--- SUPPLIED MATERIAL ---

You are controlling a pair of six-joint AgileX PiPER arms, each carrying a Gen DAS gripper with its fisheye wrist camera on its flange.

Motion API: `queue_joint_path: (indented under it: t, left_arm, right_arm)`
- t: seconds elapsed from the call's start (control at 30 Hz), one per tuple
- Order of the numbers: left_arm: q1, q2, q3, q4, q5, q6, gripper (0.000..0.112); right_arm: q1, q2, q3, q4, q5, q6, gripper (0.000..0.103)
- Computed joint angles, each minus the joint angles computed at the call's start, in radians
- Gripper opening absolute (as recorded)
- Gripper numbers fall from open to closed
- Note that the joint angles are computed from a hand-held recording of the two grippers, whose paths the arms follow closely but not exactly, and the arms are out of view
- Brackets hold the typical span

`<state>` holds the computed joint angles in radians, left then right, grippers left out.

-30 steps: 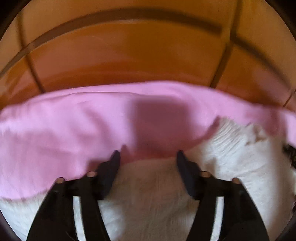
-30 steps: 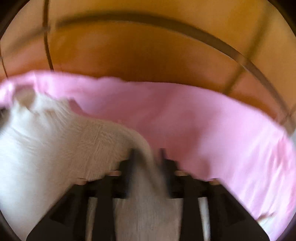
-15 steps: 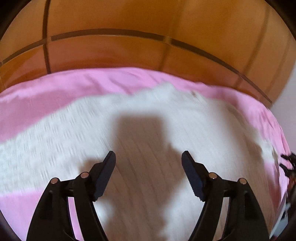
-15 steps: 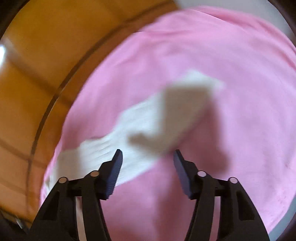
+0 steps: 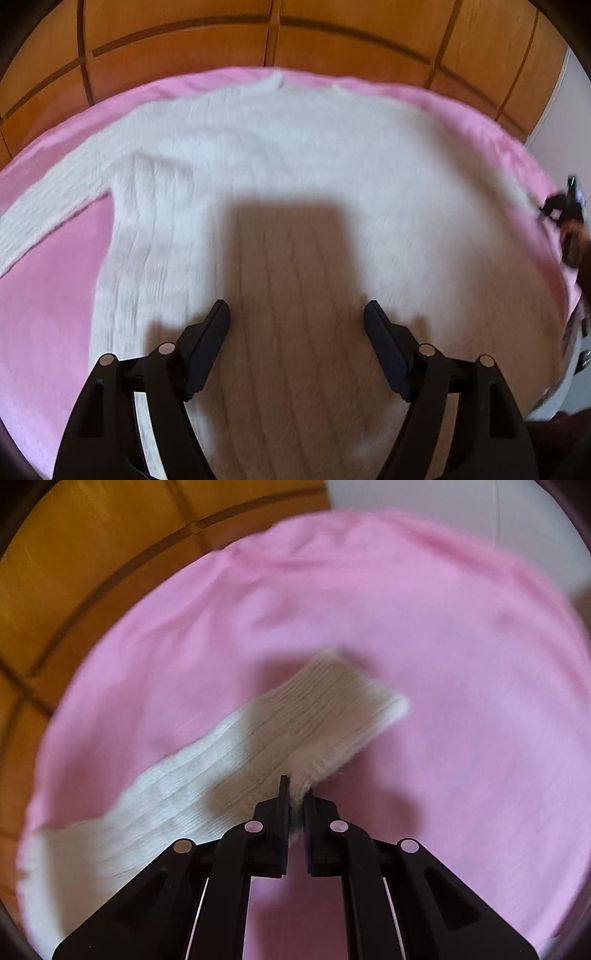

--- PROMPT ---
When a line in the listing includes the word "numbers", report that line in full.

--- RESPONSE TO THIS EXERCISE ---
- Order of the numbers: left_arm: q1, q2, q3, q4, q5, q6, gripper (0.000..0.112); right_arm: q1, q2, q3, q4, q5, q6, gripper (0.000..0.103)
- Gripper numbers fall from open to closed

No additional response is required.